• **INSTRUCTIONS FOR THE TASK**: Send back every line of the data exactly.

• **Saved entries**:
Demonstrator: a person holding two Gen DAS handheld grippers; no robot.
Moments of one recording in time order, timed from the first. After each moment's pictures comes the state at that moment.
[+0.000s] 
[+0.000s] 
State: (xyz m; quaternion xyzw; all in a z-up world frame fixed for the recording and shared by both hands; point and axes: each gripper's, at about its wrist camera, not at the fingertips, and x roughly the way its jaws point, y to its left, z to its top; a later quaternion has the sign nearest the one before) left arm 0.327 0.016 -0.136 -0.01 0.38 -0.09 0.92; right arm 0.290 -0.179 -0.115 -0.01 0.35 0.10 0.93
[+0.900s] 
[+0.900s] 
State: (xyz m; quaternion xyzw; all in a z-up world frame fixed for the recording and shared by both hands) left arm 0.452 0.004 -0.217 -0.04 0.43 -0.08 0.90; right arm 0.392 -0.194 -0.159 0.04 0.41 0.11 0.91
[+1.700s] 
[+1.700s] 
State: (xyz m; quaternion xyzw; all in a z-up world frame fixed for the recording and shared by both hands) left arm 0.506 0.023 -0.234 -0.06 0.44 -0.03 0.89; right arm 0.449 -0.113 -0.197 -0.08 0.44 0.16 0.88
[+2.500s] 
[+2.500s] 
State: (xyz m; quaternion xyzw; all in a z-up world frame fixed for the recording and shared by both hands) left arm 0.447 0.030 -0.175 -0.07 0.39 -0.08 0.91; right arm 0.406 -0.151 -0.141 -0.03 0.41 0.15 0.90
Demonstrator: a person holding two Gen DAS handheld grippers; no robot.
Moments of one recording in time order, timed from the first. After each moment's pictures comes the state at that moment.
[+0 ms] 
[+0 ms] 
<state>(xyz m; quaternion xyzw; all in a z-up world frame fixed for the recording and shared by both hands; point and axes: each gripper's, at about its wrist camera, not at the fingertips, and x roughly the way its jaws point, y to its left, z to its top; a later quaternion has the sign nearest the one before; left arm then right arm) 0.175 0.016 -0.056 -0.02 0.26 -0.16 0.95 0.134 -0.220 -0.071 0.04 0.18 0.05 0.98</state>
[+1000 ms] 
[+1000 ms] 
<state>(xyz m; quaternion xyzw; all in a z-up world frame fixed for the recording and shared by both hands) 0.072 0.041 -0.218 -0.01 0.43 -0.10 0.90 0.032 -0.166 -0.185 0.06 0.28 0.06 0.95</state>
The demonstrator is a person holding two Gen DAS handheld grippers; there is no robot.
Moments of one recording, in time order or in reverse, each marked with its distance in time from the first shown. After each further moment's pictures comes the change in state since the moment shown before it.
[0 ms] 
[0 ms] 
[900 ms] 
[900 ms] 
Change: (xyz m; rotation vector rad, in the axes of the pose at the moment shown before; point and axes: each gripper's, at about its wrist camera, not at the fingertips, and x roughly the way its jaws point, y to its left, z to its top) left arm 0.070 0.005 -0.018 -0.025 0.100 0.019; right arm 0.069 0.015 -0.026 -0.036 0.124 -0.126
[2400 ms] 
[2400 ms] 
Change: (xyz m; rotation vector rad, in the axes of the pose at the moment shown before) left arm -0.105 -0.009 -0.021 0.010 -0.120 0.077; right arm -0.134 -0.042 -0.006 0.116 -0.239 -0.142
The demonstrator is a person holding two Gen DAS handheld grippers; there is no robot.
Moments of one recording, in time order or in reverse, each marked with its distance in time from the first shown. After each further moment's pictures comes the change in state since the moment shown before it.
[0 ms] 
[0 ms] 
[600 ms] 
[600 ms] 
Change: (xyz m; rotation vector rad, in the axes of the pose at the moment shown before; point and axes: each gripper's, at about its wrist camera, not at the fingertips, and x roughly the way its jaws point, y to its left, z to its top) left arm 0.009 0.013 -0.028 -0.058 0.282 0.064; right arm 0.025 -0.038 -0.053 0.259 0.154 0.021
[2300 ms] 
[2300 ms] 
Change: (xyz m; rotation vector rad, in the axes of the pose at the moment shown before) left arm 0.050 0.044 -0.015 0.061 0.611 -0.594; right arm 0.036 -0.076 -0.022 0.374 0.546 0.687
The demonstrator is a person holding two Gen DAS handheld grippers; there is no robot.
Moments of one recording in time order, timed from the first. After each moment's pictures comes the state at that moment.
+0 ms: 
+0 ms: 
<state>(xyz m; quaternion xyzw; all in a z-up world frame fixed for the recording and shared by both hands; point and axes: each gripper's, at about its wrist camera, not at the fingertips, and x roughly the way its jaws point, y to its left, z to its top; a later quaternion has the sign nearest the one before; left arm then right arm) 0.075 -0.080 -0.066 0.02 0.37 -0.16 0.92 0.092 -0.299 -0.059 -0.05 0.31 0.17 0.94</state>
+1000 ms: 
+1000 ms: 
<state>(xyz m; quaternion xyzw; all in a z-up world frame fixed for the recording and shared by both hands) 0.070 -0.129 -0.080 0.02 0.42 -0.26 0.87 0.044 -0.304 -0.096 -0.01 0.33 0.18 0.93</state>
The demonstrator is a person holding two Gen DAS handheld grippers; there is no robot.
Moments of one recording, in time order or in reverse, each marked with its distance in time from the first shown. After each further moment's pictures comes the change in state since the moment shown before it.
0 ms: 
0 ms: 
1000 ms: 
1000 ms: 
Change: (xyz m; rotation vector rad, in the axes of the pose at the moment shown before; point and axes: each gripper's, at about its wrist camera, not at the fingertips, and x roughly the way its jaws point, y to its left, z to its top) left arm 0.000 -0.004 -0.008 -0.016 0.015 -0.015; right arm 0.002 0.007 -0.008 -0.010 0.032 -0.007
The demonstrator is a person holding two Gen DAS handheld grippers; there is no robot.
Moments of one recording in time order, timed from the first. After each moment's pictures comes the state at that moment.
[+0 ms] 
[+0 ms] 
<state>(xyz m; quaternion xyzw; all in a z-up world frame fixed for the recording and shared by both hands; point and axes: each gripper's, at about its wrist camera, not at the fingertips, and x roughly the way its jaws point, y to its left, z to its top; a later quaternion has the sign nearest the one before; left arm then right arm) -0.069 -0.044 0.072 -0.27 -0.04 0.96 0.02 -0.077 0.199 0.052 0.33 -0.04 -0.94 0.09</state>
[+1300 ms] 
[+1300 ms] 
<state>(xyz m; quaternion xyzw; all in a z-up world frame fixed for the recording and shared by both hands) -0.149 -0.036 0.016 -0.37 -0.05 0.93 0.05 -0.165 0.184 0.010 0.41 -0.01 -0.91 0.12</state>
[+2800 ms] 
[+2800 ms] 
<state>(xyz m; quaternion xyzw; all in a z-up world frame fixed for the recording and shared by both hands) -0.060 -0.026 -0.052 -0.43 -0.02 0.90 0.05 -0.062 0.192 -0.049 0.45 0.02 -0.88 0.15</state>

• **COMPLETED EXERCISE**:
Demonstrator: a person holding two Gen DAS handheld grippers; no robot.
Moments of one recording in time order, timed from the first. After each moment's pictures comes the state at that moment.
[+0.000s] 
[+0.000s] 
State: (xyz m; quaternion xyzw; all in a z-up world frame fixed for the recording and shared by both hands; point and axes: each gripper's, at about its wrist camera, not at the fingertips, and x roughly the way its jaws point, y to its left, z to its top; a later quaternion has the sign nearest the one before) left arm 0.327 0.016 -0.136 -0.01 0.38 -0.09 0.92; right arm 0.290 -0.179 -0.115 -0.01 0.35 0.10 0.93
[+0.900s] 
[+0.900s] 
State: (xyz m; quaternion xyzw; all in a z-up world frame fixed for the recording and shared by both hands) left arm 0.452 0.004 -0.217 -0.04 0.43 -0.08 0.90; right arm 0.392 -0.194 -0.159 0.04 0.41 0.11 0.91
[+1.700s] 
[+1.700s] 
State: (xyz m; quaternion xyzw; all in a z-up world frame fixed for the recording and shared by both hands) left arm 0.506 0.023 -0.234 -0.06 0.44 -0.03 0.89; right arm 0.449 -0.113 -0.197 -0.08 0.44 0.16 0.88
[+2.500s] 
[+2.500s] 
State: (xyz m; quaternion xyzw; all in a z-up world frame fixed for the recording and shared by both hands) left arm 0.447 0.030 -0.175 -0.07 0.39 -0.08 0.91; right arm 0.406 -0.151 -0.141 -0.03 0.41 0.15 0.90
Demonstrator: a person holding two Gen DAS handheld grippers; no robot.
Moments of one recording in time order, timed from the first. After each moment's pictures comes the state at that moment.
[+0 ms] 
[+0 ms] 
<state>(xyz m; quaternion xyzw; all in a z-up world frame fixed for the recording and shared by both hands; point and axes: each gripper's, at about its wrist camera, not at the fingertips, and x roughly the way its jaws point, y to its left, z to its top; a later quaternion has the sign nearest the one before; left arm then right arm) 0.175 0.016 -0.056 -0.02 0.26 -0.16 0.95 0.134 -0.220 -0.071 0.04 0.18 0.05 0.98</state>
[+1000 ms] 
[+1000 ms] 
<state>(xyz m; quaternion xyzw; all in a z-up world frame fixed for the recording and shared by both hands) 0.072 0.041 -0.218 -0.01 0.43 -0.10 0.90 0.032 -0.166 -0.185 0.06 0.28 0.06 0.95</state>
The demonstrator is a person holding two Gen DAS handheld grippers; there is no robot.
Moments of one recording, in time order or in reverse, each marked with its distance in time from the first shown. After each further moment's pictures comes the change in state since the moment shown before it.
[0 ms] 
[0 ms] 
[900 ms] 
[900 ms] 
Change: (xyz m; rotation vector rad, in the axes of the pose at the moment shown before; point and axes: each gripper's, at about its wrist camera, not at the fingertips, and x roughly the way its jaws point, y to its left, z to its top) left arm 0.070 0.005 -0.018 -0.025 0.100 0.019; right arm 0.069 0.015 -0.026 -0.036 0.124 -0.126
[2400 ms] 
[2400 ms] 
Change: (xyz m; rotation vector rad, in the axes of the pose at the moment shown before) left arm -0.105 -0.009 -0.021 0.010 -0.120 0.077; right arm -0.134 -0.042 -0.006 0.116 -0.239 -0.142
The demonstrator is a person holding two Gen DAS handheld grippers; there is no robot.
Moments of one recording, in time order or in reverse, each marked with its distance in time from the first shown. After each further moment's pictures comes the change in state since the moment shown before it.
[0 ms] 
[0 ms] 
[600 ms] 
[600 ms] 
Change: (xyz m; rotation vector rad, in the axes of the pose at the moment shown before; point and axes: each gripper's, at about its wrist camera, not at the fingertips, and x roughly the way its jaws point, y to its left, z to its top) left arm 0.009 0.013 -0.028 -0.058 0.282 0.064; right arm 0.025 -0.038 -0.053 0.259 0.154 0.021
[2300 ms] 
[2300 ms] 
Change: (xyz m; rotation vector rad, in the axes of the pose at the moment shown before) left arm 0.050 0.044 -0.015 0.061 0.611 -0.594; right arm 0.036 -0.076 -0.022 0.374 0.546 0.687
The demonstrator is a person holding two Gen DAS handheld grippers; there is no robot.
Moments of one recording in time order, timed from the first. After each moment's pictures comes the state at that moment.
+0 ms: 
+0 ms: 
<state>(xyz m; quaternion xyzw; all in a z-up world frame fixed for the recording and shared by both hands; point and axes: each gripper's, at about its wrist camera, not at the fingertips, and x roughly the way its jaws point, y to its left, z to its top; a later quaternion has the sign nearest the one before; left arm then right arm) 0.075 -0.080 -0.066 0.02 0.37 -0.16 0.92 0.092 -0.299 -0.059 -0.05 0.31 0.17 0.94</state>
+1000 ms: 
+1000 ms: 
<state>(xyz m; quaternion xyzw; all in a z-up world frame fixed for the recording and shared by both hands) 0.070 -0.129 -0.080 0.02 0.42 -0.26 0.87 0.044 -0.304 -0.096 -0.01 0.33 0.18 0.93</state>
The demonstrator is a person holding two Gen DAS handheld grippers; there is no robot.
Moments of one recording, in time order or in reverse, each marked with its distance in time from the first shown. After each further moment's pictures comes the change in state since the moment shown before it.
0 ms: 
0 ms: 
1000 ms: 
1000 ms: 
Change: (xyz m; rotation vector rad, in the axes of the pose at the moment shown before; point and axes: each gripper's, at about its wrist camera, not at the fingertips, and x roughly the way its jaws point, y to its left, z to its top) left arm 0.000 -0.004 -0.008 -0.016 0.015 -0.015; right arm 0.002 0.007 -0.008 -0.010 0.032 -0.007
The demonstrator is a person holding two Gen DAS handheld grippers; there is no robot.
Moments of one recording in time order, timed from the first. After each moment's pictures comes the state at that moment.
[+0 ms] 
[+0 ms] 
<state>(xyz m; quaternion xyzw; all in a z-up world frame fixed for the recording and shared by both hands; point and axes: each gripper's, at about its wrist camera, not at the fingertips, and x roughly the way its jaws point, y to its left, z to its top; a later quaternion has the sign nearest the one before; left arm then right arm) -0.069 -0.044 0.072 -0.27 -0.04 0.96 0.02 -0.077 0.199 0.052 0.33 -0.04 -0.94 0.09</state>
[+1300 ms] 
[+1300 ms] 
<state>(xyz m; quaternion xyzw; all in a z-up world frame fixed for the recording and shared by both hands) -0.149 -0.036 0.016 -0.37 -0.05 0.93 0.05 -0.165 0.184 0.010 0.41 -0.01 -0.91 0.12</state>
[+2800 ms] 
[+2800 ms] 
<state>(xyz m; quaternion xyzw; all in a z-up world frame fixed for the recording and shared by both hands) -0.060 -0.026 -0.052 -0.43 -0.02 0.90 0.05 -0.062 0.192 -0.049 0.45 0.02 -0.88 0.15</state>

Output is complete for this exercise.